*TASK*
Repeat the data. Keep each line identical.

********************

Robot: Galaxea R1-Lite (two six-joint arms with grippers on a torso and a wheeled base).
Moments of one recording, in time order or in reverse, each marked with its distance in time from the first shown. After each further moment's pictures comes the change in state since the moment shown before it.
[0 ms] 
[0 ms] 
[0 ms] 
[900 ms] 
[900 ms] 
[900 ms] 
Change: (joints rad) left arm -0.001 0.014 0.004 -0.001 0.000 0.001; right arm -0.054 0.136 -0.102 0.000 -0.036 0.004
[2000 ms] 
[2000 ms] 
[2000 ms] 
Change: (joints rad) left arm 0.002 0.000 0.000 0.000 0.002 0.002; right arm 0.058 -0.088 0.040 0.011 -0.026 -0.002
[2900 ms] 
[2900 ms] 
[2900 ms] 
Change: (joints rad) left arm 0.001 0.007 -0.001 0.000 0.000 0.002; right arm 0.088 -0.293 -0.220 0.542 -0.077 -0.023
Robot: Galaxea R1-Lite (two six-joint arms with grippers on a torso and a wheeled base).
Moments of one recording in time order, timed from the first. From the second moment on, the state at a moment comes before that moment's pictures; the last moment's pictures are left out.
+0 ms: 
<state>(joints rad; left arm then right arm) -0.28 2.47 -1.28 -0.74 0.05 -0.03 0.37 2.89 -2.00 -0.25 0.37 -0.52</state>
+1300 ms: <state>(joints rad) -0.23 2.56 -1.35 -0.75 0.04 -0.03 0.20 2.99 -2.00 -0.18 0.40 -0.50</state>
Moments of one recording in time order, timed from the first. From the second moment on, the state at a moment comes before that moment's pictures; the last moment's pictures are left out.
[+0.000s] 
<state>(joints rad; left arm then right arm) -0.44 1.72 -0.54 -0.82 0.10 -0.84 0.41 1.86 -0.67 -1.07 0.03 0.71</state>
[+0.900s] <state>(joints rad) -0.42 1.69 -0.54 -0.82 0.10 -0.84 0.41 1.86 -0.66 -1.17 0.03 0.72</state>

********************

*WRITTEN REPLY*
Robot: Galaxea R1-Lite (two six-joint arms with grippers on a torso and a wheeled base).
Moments of one recording, in time order or in reverse, each marked with its distance in time from the first shown. After each further moment's pictures comes the change in state since the moment shown before it.
[0 ms] 
[0 ms] 
[0 ms] 
[900 ms] 
[900 ms] 
[900 ms] 
Change: (joints rad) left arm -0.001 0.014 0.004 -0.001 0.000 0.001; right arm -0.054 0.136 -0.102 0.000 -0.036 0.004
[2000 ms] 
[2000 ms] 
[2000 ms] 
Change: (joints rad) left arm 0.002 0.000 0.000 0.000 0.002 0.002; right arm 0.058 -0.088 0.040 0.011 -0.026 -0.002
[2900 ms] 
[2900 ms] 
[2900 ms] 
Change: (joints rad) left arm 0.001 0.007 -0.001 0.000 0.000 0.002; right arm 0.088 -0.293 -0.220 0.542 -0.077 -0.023
Robot: Galaxea R1-Lite (two six-joint arms with grippers on a torso and a wheeled base).
Moments of one recording in time order, timed from the first. From the second moment on, the state at a moment comes before that moment's pictures; the last moment's pictures are left out.
+0 ms: 
<state>(joints rad; left arm then right arm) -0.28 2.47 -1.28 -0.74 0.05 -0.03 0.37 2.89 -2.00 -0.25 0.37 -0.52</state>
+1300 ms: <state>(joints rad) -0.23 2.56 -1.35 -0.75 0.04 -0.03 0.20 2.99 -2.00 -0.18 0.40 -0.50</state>
Moments of one recording in time order, timed from the first. From the second moment on, the state at a moment comes before that moment's pictures; the last moment's pictures are left out.
[+0.000s] 
<state>(joints rad; left arm then right arm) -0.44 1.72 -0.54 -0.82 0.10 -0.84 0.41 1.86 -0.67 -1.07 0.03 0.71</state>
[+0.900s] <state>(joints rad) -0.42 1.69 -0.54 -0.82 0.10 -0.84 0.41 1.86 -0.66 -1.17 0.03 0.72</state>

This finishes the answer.